Dr. Saturday - NCAAF

Assessing 2011's most intriguing players, in no particular order. Today: Arizona State junior linebacker Vontaze Burfict.

Typecasting. Physically, Burfict could have passed for an NFL linebacker when he was still in high school: At 6-foot-2, 244 pounds, he already looked the part, and had both the college offer sheet and the guru ratings to prove it. As Rivals' No. 9 overall prospect in the class of 2009, Burfict was the first linebacker in the top 10 since 2006, and — after spurning local favorite USC — probably the most hyped Arizona State signee ever.

Two years on, as predicted, he's on the verge of becoming the most celebrated player in Tempe since Terrell Suggs, the last Devil defender to earn major All-America honors (2002) or go in the first round of the draft (2003). He's also on the verge of being labeled as an irredeemably reckless hothead, known equally for being the guy who can't stop committing dumb penalties as he is for being the guy who delivers hits so hard you have to respect the other guy for getting back up. Burfict's reputation precedes him on both fronts into his junior season, where the one that emerges on the other side will have a lot to do with his own future and his team's chances of stealing a Pac-10 championship.

At His Best.
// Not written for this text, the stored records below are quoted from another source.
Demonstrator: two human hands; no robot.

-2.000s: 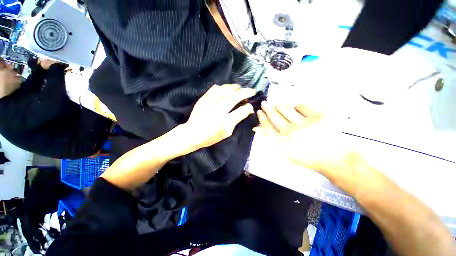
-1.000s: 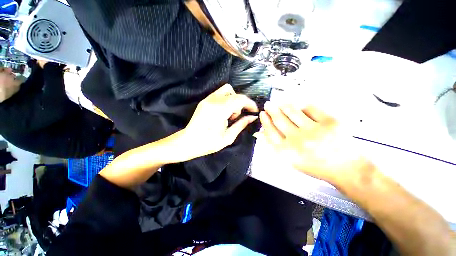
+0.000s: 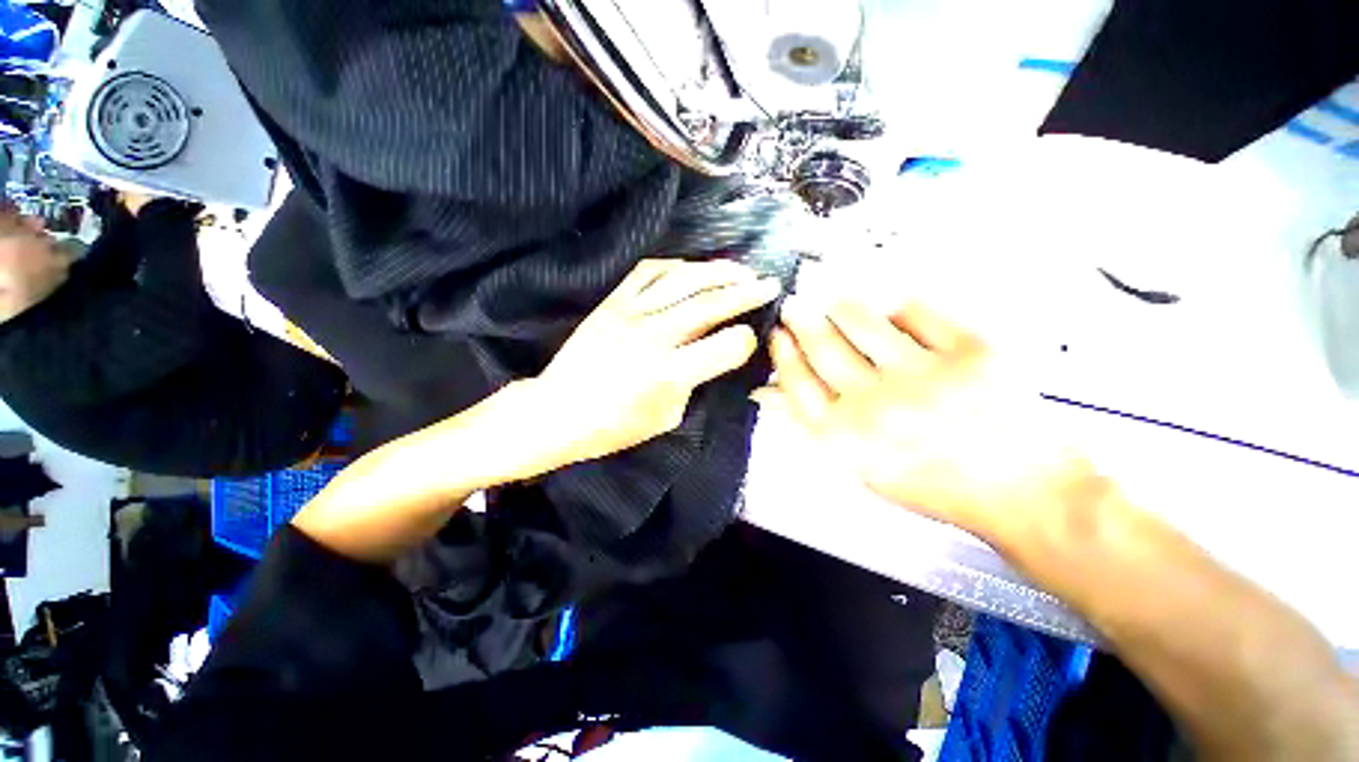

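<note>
A black pinstriped garment piece lies bunched left of the needle area and hangs over the table's front edge. My left hand lies on the garment and pinches its edge between thumb and fingers. My right hand lies flat, fingertips at the same edge, close to my left fingertips; whether it grips cloth cannot be told. The sewing machine's metal parts are just beyond the fingertips. The needle tip and presser foot are not clear in the glare.
The white machine table extends right. A black strip crosses the machine arm. Blue crates stand below the table, others at left. Another person's dark sleeve and a grey machine part with a round vent are at left.
My left fingers have straightened forward along the garment edge from a more curled pinch. The garment's folds have shifted slightly. My right hand has stayed nearly in place.
</note>
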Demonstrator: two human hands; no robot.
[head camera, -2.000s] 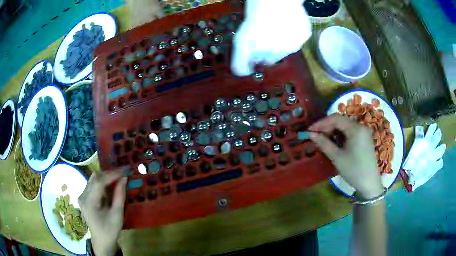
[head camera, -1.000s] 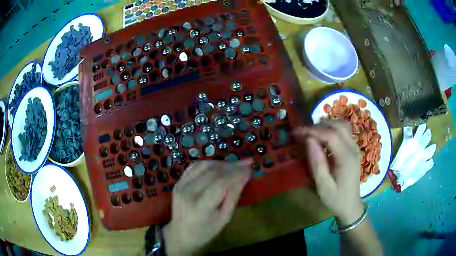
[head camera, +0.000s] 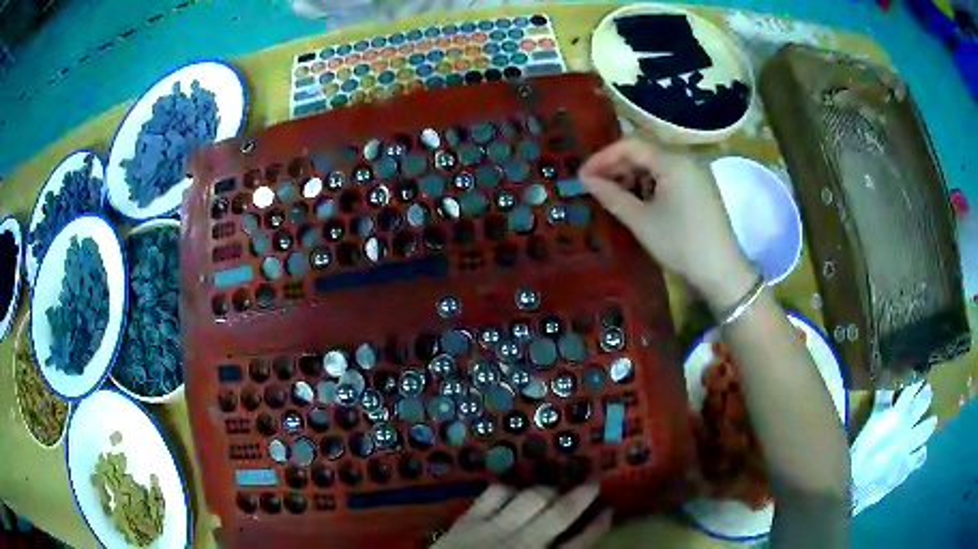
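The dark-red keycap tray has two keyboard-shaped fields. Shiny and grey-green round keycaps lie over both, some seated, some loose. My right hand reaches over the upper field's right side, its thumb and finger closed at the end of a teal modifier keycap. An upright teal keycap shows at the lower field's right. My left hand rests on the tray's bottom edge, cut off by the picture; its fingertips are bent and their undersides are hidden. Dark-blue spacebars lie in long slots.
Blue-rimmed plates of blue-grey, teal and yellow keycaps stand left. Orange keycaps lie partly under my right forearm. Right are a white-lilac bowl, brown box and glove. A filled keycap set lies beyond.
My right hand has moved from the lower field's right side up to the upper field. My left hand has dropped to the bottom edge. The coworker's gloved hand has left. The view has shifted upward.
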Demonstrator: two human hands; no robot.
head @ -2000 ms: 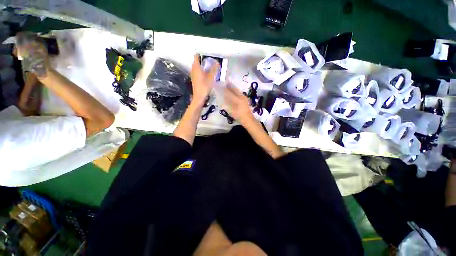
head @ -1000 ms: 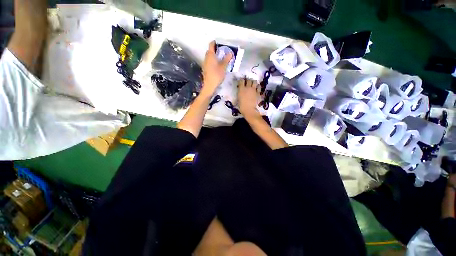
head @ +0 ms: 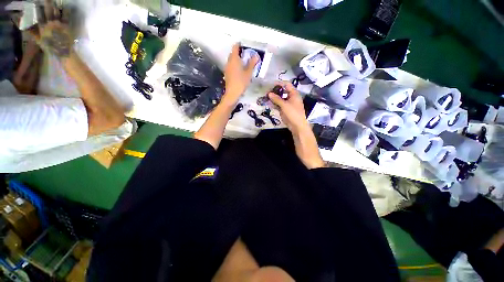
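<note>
My left hand (head: 239, 71) holds an open small black box (head: 266, 61) at the table's middle. A pale wrapped device (head: 251, 55) sits in the box under my fingers, and a white flap stands at its right side. My right hand (head: 287, 99) is just right of the box, with its fingers closed on a dark coiled cable (head: 279, 91). More coiled black cables (head: 256, 117) lie on the white table below the box, between my forearms.
A clear bag of black cables (head: 190, 90) lies left of my left hand. Rows of white sleeves with dark items (head: 388, 122) fill the right side. A dark green bag with yellow marking (head: 134, 46) lies farther left. Another worker's arm (head: 88, 88) reaches in at left. The green conveyor (head: 331, 25) runs beyond.
My right hand has risen from the tabletop and closed on a coiled cable. My left hand stays on the box. The neighbour's arm at left has moved, and items on the conveyor have shifted.
</note>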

As a physical specimen who can take on blockers between the tackles and rove from sideline to sideline, Burfict is the closest thing college football has to Ray Lewis. It took him no time at all to work his way into the starting lineup as a true freshman, or to establish himself as arguably the best player on the team — if not the best, then at least the most intimidating: He was second in tackles and tackles for loss, occasionally flashing in the process of flattening offensive linemen, chasing down future first-round draft picks and timing the snap to make not one but two key short-yardage stops in the second half of a last-second loss at Georgia. Arizona State led the Pac-10 in rushing and total defense, and Burfict was voted the league's Defensive Freshman of the Year.

After that, his emergence as a sophomore seemed less like a breakthrough than an invited guest showing up on time after RSVPing ahead. With Burfict patrolling the middle as the team's leading tackler, the Sun Devils held the dominant offenses from Oregon and Stanford to regular-season lows on the ground — and in Stanford's case, on the scoreboard, as well — and finished with the league's best run defense for the second year in a row. Burfict was voted All-Pac-10, picked up his first All-America nod from the Sporting News and moved to the top of the list of underclassman linebackers bound for the 2012 Draft, where he will unquestionably land barring a major injury.

More Coming Attractions
BRYCE BROWN, Kansas State
DEVIN TAYLOR, South Carolina
DARRELL SCOTT, South Florida
Listed alphabetically by school.

At His Worst. Burfict's many dumb penalties (not to mention the ones that don't get called) aren't just dumb — at various points, flags on Burfict have backed the team into a corner and left him visibly flustered. If anything, his second year was worse than his first, at least in terms of the timing: In October, Burfict was briefly removed from the starting lineup after a dead ball head-butt on Oregon State quarterback Ryan Katz; in November, he helped extend game-winning drives by both USC and Stanford in consecutive weeks.

Against the Trojans, Burfict was hit with a personal foul midway through the fourth quarter that contributed 15 yards toward the Trojans' go-ahead field goal with just over three minutes left, providing the final margin in a 34-33 Sun Devil loss. Seven days later, with ASU leading Stanford 13-10 in the fourth, he was flagged for not one, not two but three critical penalties ahead of a one-yard touchdown run by the Cardinal's Owen Marecic, the third coming in protest of the second, a sketchy facemask call:

In terms of his actual game, Burfict is far less effective in coverage than he is against the run, and has yet to record an interception.

Fun Fact. I'm not sure it's possible to sum up any other career in one play as succinctly as in this moment at Georgia in 2009, when, in the span of a few seconds, Burfict draws a flag for inadvertently shoving a ref before going over the offensive line for an incredible leaping stop on 4th-and-1:

That, and this picture. You know, there's no better way to get rid of that bloody aftertaste than tasting the rainbow.

What to expect in the fall. Every preseason All-America list worth its salt will include Burfict's name this summer, and barring injury it will be his last season in college. It's hard to see how Arizona State can mount a serious run at the Pac-12 South title without him living up to the next level of hype: Burfict's the engine at the center of the league's best run defense, and with all-conference cornerback Omar Bolden likely out for the year with an ACL tear, it also falls to him to pick up more of a leadership role.

As an every-down, tailback-seeking missile, no problem. As a cool-headed role model in the clutch, not so much. No doubt Burfict will come back preaching growth and maturity as an upperclassman, but after two years of veering dangerously close to becoming the next LeGarrette Blount, the only proof will be the flags that stay in the officials' pockets.